# Requirement
One exact copy of the listing, minus the images, is the required answer.

# Dataset section

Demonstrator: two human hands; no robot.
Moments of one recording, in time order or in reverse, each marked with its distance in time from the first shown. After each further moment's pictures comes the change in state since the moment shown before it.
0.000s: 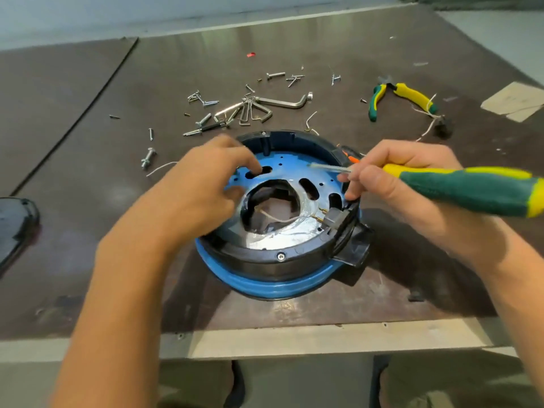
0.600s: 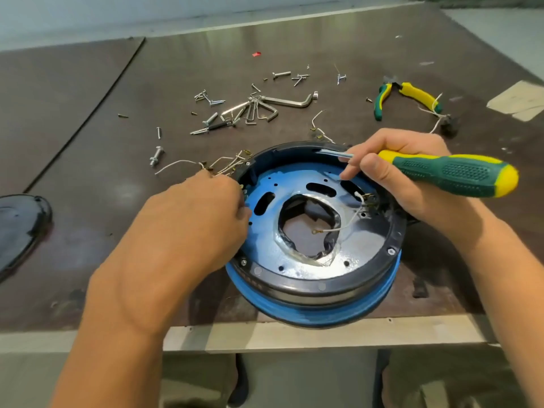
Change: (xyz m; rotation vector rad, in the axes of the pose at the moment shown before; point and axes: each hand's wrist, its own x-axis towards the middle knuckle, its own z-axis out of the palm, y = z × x) left_hand -0.036 0.017 0.000 0.321 -0.020 -0.241; right_hand 0.018 0.017 -0.004 -0.207 0.015 -0.078
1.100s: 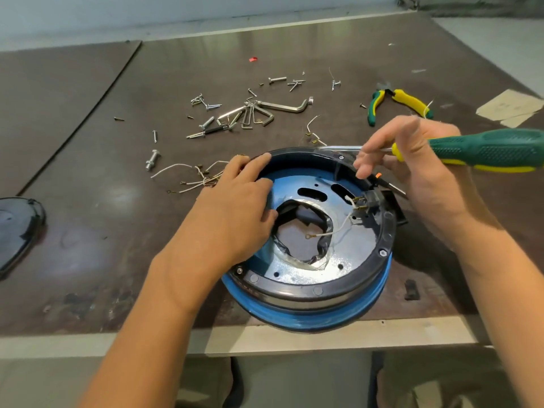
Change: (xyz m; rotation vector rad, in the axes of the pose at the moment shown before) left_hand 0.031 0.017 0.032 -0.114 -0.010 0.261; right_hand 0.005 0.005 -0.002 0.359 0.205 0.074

# Exercise response
Demonstrator: two human hands; no robot.
Moments of one recording, in time order or in reverse, each marked with its distance in time from the first shown. After each further moment's pictures comes the change in state since the moment shown before it.
0.000s: 
0.600s: 
Change: (xyz m; rotation vector rad, in the axes of the pose at the moment shown before; point and axes: each hand's wrist, its own x-axis towards the middle knuckle, its own z-axis out of the palm, y = z × x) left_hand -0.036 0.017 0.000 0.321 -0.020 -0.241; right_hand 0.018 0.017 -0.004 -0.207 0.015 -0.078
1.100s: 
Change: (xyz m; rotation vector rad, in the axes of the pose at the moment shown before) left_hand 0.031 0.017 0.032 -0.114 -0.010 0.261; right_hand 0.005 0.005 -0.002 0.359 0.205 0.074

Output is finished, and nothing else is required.